Cheap Imports, Expensive Consequences

A story about food, homes, and the quiet war nobody voted for
By the time Tom locked the dairy gate for the last time, the sun was just coming up. Same light as always. Same cows watching him. Different ending.
His family had worked that land for three generations. Every cow had a name. Every fence post had a story. But stories don’t pay bills when the price of milk is driven down to the last miserable cent while costs climb like ivy up a brick wall.
Tom didn’t lose the farm because he was bad at farming.
He lost it because the system decided he wasn’t efficient.
How the Game Was Rigged
Years earlier, far from Tom’s paddock, the rules were rewritten in glass towers by people who’ve never stepped in mud. Capital pooled. Ownership concentrated. Supply chains stretched halfway across the planet. Asset managers like BlackRock and Vanguard didn’t need to hate farmers. Indifference works just as well. They funded the giants. The giants squeezed the suppliers. Supermarket duopolies like Coles and Woolworths leaned on farmers to cut prices again. And again. And again. When locals couldn’t meet the numbers, cheaper imports filled the shelves ~ food grown under standards that would never pass inspection here. Same label. Lower cost. Different rules.
The Slow Death of “Paddock to Plate”
Tom’s neighbour, Sarah, raised beef. Proper paddock-to-plate. Minimal stress. Local processing. Full traceability. Until the local abattoir shut. Bought out. “Restructured.” Capacity shifted.
The nearest facility now sat hundreds of kilometres away, owned by a multinational processor like JBS. Fuel costs exploded. Transport stress rose. Margins vanished.
Sarah sold half her herd. Then the rest.
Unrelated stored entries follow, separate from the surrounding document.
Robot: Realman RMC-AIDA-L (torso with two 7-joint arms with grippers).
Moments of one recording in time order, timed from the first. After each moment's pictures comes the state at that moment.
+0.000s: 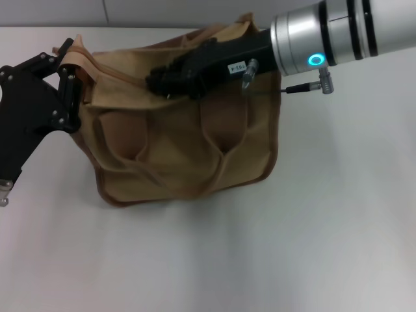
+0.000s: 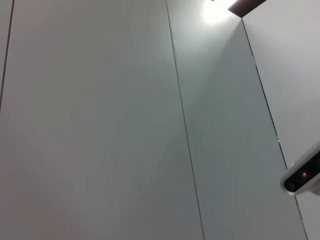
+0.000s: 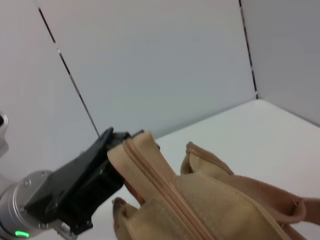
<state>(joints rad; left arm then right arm) -0.39 -2.07 0.46 0.09 1.43 1.85 -0.39 0.86 2.08 -1.36 -0.83 -1.76 -1.22 1.98</state>
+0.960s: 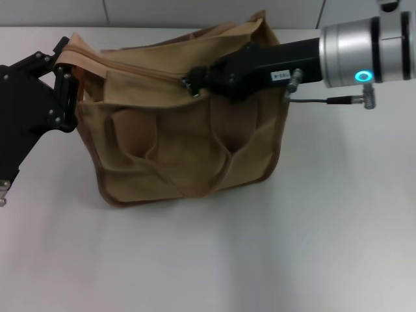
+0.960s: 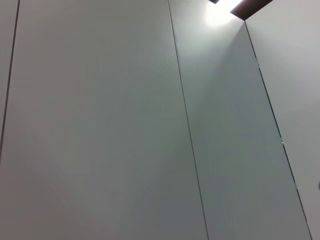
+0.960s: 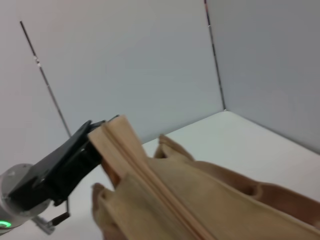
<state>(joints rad) -0.39 -2.07 0.45 0.09 1.42 1.85 -0.39 0.64 2.08 -1.34 -1.05 -1.77 -1.24 1.98</state>
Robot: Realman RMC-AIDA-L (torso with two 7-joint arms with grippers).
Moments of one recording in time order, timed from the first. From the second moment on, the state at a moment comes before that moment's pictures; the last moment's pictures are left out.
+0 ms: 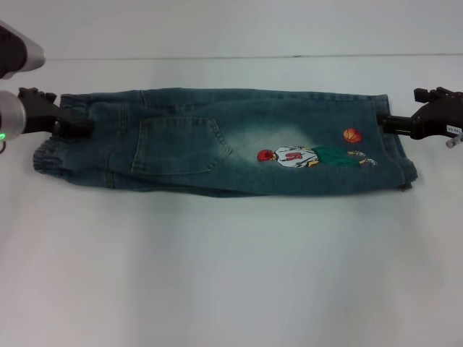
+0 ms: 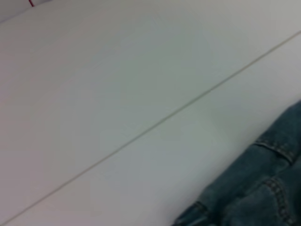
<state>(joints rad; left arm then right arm) -0.63 -2.13 0.90 0.85 2.59 0.73 -1.93 0.56 2.09 -0.70 -0.67 -2.03 -0.86 1.40</state>
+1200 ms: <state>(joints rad) -0.34 -2.15 0.50 1.03 2.02 1.40 -1.66 0.31 2.09 -0.70 -0.75 -1.77 -1.51 1.17</state>
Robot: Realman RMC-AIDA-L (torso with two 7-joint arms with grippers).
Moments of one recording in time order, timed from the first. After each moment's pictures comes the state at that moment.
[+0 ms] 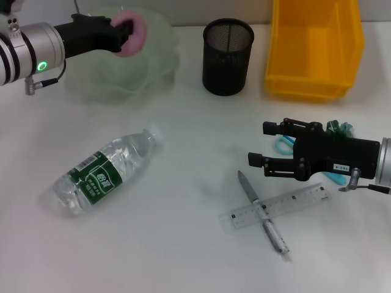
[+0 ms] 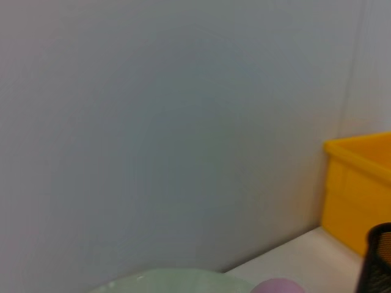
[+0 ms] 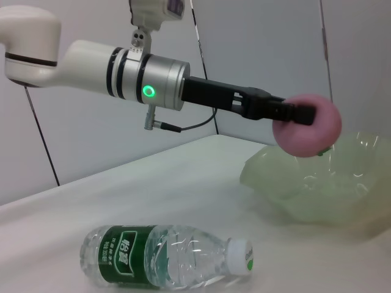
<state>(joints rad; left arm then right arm) -0.73 -2.07 0.86 0.58 1.83 0.83 -1.50 0.50 2.08 -0.73 -0.44 -1.90 -1.46 1.11</state>
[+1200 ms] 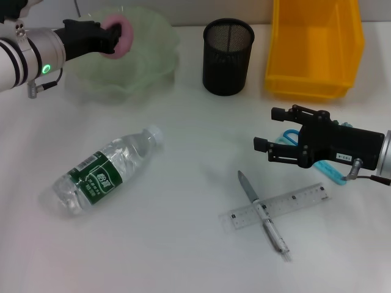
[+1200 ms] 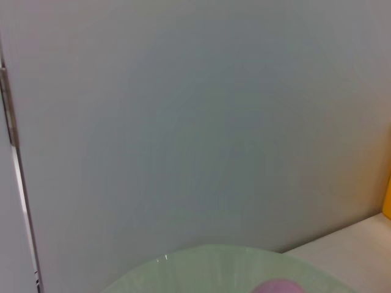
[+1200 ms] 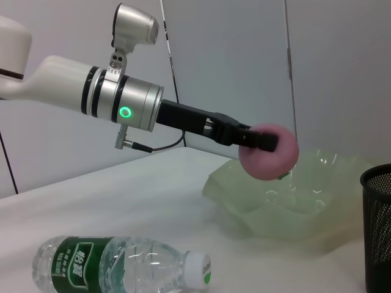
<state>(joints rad) -0.76 -2.07 0.87 0.48 1.77 0.65 -1.44 0.51 2.08 -0.65 -0.42 -1.90 -1.42 1.03</state>
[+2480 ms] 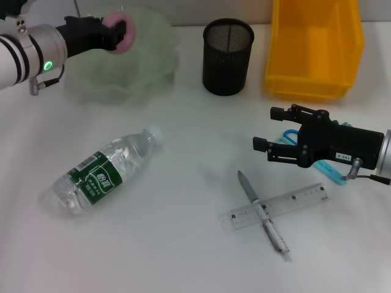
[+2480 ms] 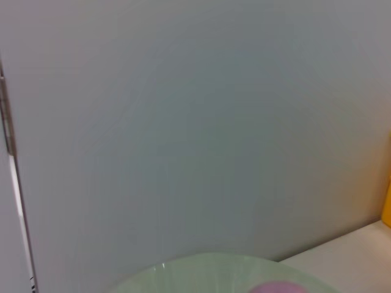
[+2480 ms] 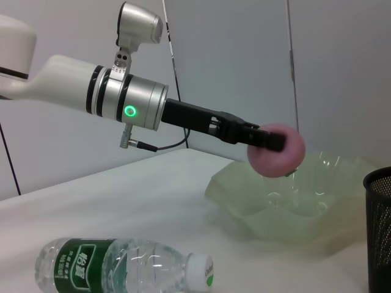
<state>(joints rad) -0.77 -2.07 0.87 0.48 1.77 0.65 -1.45 0.51 2.08 -0.65 -0.42 -1.90 -1.42 1.03</state>
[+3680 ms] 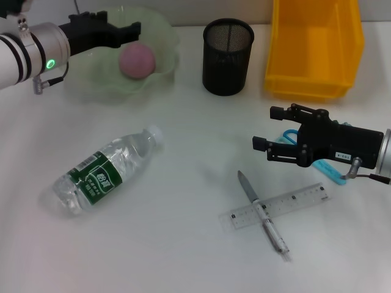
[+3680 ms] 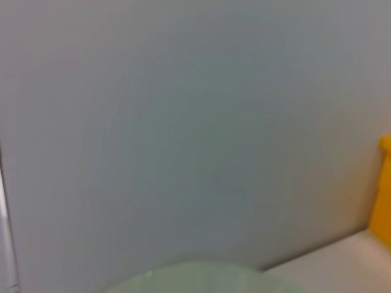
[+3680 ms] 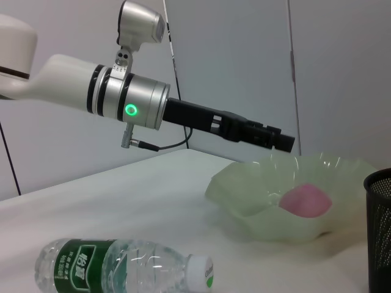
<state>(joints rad) -0.77 -2.07 0.87 0.48 1.74 0.68 -1.45 0.52 2.08 -0.65 -0.42 -1.90 -1.42 1.03</state>
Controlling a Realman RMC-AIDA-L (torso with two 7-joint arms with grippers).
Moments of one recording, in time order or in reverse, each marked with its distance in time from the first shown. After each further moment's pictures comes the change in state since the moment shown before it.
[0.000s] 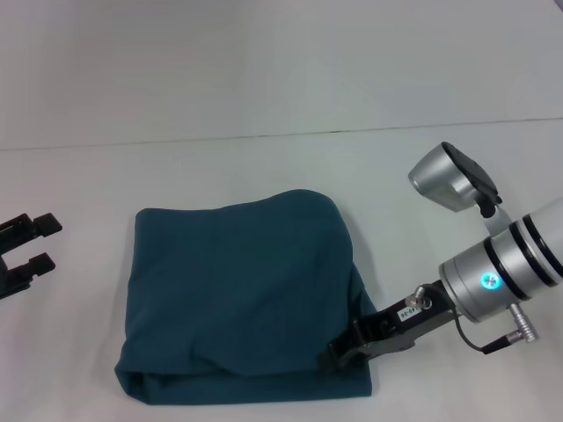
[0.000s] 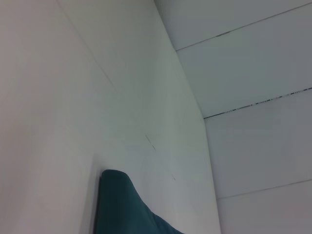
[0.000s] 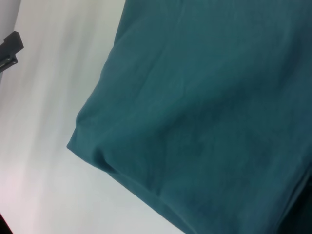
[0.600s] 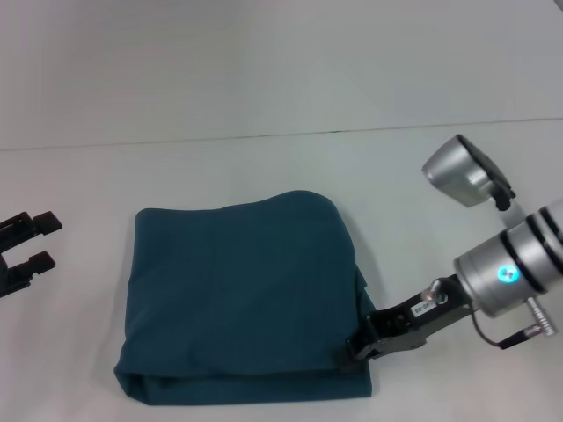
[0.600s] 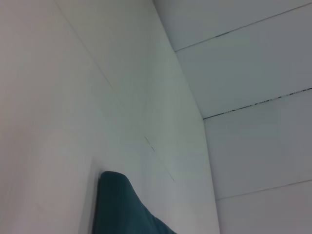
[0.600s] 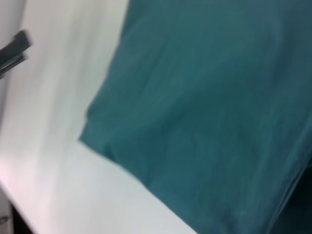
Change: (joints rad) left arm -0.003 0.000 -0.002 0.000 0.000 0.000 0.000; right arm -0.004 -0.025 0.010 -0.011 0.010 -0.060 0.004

Not because consumers didn’t want local meat ~ but because the chokepoints had been captured.
The Illusion of Choice
People said, “Just shop independent.” But even that door was closing. The friendly local grocer with different signage? IGA. The wholesaler behind it? Metcash. Follow the money far enough and you end up back at the same pools of capital.
Different logos. Same gravity.
When Farms Die, Countries Follow
Nobody held a press conference when Tom’s farm closed. No emergency session of parliament. Just another “business decision.” But farms aren’t widgets. Once they’re gone, they’re gone. No food security means no national security. Not someday. Immediately.
A country that can’t feed itself is one shipping delay, one geopolitical hiccup, one trade dispute away from panic.
Meanwhile, the Same Thing Happened to Houses
In town, Tom’s kids couldn’t afford to buy. Homes had become assets first, shelter second. Institutional buyers outbid families. Rentals tightened. Prices climbed. Wages lagged. The younger generation wasn’t lazy ~ they were competing with spreadsheets. More people arrived. Demand rose. Politicians smiled. Conglomerates profited.
More mouths. More rent. More consumption. More control.